WHAT IS NEEDED ▸
Copy each entry below unchanged; the images do not go in the copy.

DATA LISTING ▸
◆ ◆ ◆

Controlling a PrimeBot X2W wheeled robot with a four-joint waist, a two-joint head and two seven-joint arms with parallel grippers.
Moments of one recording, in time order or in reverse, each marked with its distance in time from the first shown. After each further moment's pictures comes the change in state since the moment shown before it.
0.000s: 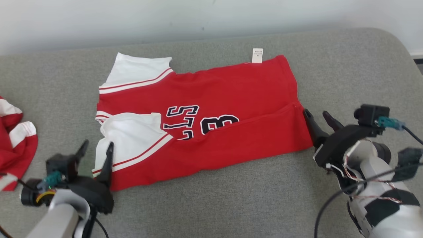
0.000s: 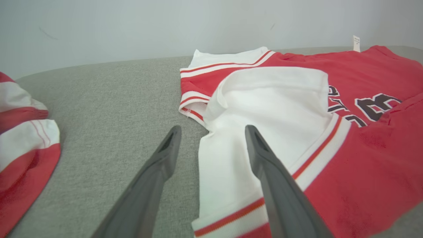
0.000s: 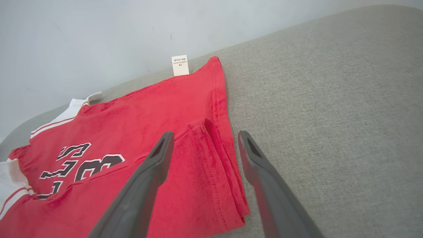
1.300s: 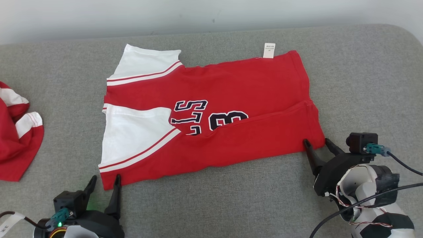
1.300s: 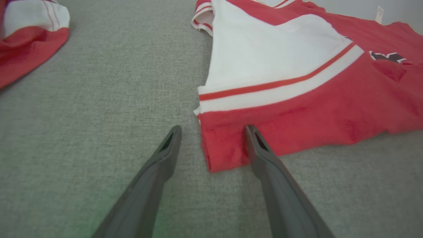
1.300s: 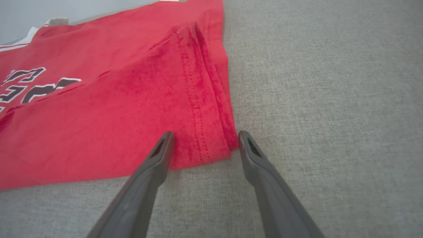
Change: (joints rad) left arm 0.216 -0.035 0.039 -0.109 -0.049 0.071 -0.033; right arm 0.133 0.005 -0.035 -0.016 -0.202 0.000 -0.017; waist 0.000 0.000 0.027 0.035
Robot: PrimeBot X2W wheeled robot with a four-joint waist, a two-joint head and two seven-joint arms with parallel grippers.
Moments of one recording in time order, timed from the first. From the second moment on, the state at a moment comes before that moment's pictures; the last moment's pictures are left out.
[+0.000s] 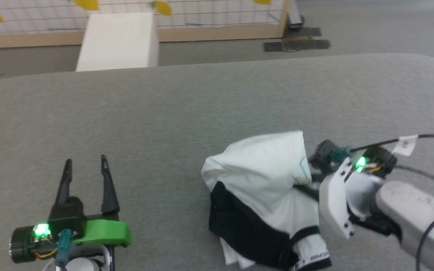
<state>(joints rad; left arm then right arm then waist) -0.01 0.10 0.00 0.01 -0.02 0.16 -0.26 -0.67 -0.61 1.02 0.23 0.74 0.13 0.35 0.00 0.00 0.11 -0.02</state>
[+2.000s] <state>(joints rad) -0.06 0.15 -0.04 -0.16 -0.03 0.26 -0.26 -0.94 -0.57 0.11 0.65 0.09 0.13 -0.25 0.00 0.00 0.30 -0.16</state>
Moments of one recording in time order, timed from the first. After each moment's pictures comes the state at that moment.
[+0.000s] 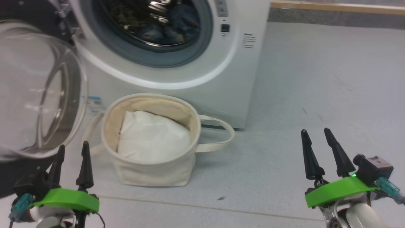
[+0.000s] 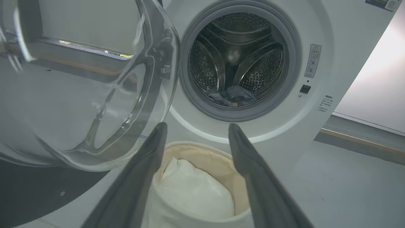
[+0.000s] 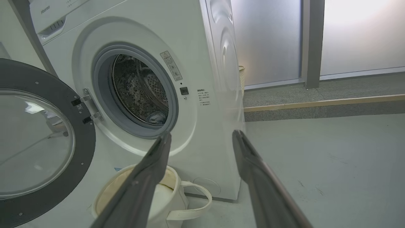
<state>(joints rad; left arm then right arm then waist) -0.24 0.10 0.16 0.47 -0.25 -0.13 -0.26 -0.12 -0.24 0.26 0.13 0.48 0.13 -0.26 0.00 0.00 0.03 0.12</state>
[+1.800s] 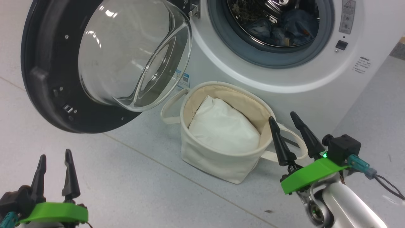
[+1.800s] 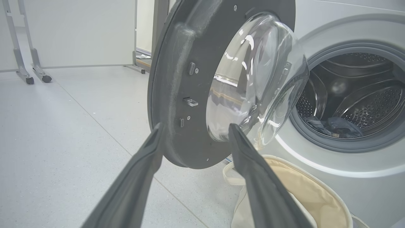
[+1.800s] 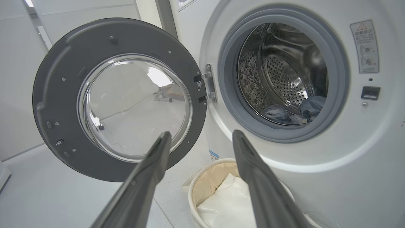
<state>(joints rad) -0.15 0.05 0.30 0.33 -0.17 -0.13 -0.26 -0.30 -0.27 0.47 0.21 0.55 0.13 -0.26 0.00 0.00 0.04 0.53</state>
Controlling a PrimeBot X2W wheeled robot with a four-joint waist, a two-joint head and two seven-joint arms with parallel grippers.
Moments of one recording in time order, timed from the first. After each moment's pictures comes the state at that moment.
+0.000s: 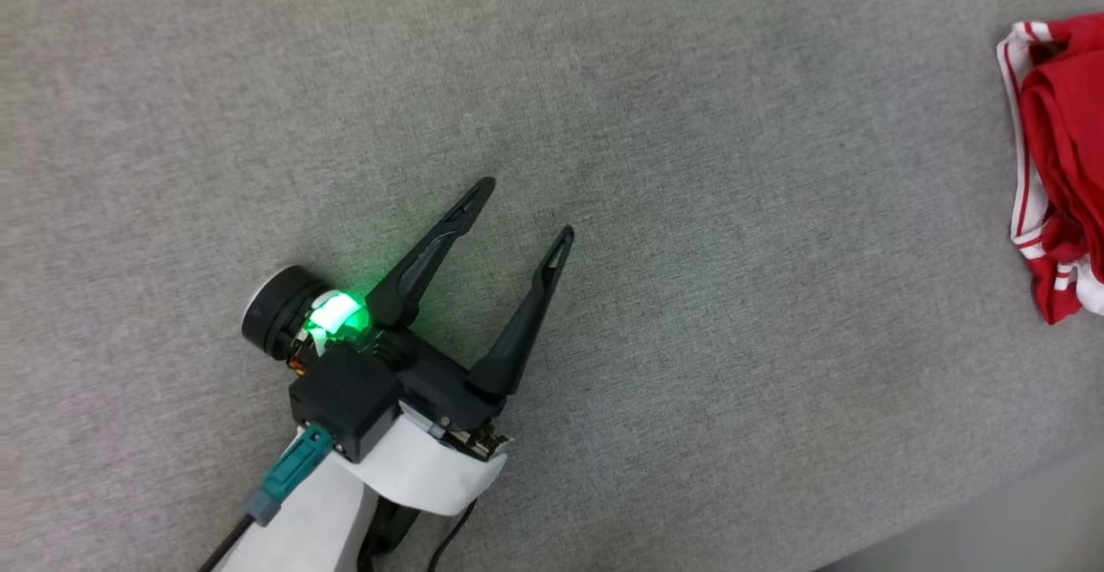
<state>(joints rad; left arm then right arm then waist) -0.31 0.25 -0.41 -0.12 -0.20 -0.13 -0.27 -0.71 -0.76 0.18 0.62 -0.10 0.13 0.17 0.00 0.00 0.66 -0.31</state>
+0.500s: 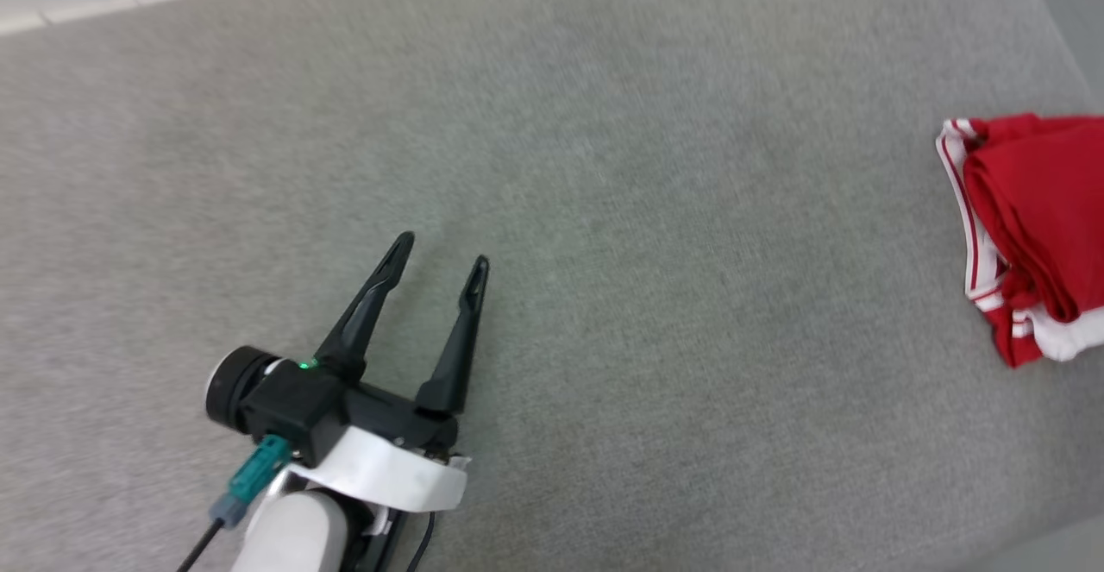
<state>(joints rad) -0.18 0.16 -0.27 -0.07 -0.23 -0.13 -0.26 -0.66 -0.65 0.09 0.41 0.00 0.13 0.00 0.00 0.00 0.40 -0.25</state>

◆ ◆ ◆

OUTPUT OF THE TASK ▸
Controlling a PrimeBot X2W wheeled robot with a four-joint waist, a two-joint head and two seven-joint arms with parallel grippers.
Moments of one recording, in time order or in reverse, each marked with its distance in time from the first shown. After each further moment's pictures comes the change in state since the moment shown before it.
0.000s: 
0.000s: 
0.000s: 
1.300s: 
1.300s: 
1.300s: 
Change: (joints rad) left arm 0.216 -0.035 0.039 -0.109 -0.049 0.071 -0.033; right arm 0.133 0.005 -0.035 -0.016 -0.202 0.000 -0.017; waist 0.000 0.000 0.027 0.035
Robot: PrimeBot X2W wheeled robot with a four-joint waist, a two-joint head and two seven-joint arms with parallel grippers.
Moments of one recording in time order, timed from the first. From the second moment on, the state at a moment comes before that moment's pictures; the last moment's pictures are left out.
[+0.000s] 
<state>(joints rad; left arm then right arm then waist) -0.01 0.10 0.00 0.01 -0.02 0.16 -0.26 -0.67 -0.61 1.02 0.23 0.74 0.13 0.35 0.00 0.00 0.11 -0.02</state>
[+2.000s] <state>(joints rad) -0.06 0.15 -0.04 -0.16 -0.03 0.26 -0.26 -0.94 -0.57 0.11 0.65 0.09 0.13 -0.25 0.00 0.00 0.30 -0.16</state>
Moments of one recording in time order, timed from the first. After each moment's pictures comes the state at that moment.
[+0.000s] 
[+0.000s] 
[+0.000s] 
<state>(joints rad; left arm then right arm then waist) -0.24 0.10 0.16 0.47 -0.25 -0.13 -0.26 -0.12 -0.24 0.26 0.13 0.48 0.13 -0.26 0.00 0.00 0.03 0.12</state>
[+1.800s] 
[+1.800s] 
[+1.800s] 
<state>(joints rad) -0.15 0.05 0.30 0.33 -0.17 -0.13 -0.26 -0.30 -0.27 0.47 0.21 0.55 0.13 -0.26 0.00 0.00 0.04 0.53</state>
Controlling a PrimeBot X2W wheeled robot with a four-joint waist, a two-joint head and two seven-joint arms with parallel grippers.
Moments of one recording in time order, timed from the first. After each moment's pictures comes the state at that moment.
+0.000s: 
<state>(joints rad; left arm then right arm then waist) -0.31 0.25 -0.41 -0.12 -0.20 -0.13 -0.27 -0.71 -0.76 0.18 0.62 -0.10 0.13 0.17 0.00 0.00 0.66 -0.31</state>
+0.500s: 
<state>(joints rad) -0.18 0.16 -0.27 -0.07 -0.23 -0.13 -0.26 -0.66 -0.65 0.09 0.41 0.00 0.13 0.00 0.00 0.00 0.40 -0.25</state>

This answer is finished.